■ Task description
Output the entries below exactly, from the first line to the line holding "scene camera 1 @", both included.

■ Data records
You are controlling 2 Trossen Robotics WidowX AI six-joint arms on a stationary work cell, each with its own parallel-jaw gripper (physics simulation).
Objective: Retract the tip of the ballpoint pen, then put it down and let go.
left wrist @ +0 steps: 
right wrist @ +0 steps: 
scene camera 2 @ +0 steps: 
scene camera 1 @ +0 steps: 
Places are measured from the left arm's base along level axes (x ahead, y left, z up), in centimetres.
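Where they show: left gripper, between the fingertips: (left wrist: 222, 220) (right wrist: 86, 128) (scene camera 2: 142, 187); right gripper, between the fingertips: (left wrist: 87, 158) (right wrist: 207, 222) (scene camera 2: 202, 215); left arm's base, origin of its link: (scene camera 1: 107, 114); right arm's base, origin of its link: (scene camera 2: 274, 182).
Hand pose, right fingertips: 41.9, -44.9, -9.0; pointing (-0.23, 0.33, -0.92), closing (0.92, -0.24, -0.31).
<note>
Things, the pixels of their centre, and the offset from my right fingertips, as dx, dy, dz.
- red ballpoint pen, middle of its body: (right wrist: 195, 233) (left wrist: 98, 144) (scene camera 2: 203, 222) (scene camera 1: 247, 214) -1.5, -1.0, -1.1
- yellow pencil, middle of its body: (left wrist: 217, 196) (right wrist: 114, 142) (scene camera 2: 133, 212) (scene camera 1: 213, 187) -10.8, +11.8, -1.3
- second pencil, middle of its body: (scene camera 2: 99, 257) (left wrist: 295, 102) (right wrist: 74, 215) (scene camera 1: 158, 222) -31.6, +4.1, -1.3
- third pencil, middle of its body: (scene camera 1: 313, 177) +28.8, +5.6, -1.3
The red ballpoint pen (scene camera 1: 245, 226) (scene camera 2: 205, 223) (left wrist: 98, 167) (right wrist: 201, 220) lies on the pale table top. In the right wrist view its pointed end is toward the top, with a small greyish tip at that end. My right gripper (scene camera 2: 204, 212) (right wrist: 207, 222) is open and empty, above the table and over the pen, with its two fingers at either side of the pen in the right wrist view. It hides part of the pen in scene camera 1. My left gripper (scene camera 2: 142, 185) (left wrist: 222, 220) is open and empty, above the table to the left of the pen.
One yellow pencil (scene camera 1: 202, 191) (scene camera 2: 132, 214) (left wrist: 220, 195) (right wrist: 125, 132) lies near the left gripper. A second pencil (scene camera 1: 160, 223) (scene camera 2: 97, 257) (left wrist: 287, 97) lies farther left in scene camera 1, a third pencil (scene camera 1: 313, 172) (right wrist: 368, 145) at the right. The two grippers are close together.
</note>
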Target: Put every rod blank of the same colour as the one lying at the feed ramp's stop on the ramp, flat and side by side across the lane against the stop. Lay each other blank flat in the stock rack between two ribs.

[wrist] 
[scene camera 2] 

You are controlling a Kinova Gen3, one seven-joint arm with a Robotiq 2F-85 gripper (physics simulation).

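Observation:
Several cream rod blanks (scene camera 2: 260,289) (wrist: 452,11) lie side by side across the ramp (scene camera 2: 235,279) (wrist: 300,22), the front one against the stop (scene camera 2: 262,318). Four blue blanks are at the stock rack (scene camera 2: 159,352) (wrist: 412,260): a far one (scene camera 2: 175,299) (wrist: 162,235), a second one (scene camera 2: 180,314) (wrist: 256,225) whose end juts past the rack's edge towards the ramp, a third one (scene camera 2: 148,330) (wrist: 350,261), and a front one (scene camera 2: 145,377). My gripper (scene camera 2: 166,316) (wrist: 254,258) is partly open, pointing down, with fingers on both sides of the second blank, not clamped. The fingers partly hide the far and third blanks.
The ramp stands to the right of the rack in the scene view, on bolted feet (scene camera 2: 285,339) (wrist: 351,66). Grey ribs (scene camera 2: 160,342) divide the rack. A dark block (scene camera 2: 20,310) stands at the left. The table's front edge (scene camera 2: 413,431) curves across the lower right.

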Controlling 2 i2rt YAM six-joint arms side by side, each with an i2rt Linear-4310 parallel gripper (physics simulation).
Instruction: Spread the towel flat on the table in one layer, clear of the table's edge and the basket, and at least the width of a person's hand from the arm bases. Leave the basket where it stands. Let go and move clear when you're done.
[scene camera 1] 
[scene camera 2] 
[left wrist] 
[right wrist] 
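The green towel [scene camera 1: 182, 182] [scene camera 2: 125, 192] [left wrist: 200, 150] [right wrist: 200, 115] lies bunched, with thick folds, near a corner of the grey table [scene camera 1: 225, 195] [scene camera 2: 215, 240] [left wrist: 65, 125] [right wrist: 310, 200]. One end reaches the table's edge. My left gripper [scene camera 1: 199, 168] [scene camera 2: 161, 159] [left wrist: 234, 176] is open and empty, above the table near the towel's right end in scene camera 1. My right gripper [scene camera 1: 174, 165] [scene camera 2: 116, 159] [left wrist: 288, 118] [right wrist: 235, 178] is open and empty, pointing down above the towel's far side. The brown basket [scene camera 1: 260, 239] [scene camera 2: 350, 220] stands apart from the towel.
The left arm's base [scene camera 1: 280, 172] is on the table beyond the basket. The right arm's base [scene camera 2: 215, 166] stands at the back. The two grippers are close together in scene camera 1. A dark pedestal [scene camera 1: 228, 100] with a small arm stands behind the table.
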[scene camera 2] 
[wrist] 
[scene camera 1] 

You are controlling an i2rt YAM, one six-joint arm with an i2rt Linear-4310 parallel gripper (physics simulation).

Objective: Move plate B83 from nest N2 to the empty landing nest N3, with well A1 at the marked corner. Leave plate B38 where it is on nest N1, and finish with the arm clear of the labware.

■ Solved exercise
You are controlling 2 Trossen Robotics WidowX AI six-joint arms on a stationary work cell, each with its own parallel-jaw gripper (physics simulation).
Objective: Retract the tip of the ballpoint pen, then put it down and let go.
left wrist @ +0 steps: 
right wrist @ +0 steps: 
scene camera 2 @ +0 steps: 
scene camera 1 @ +0 steps: 

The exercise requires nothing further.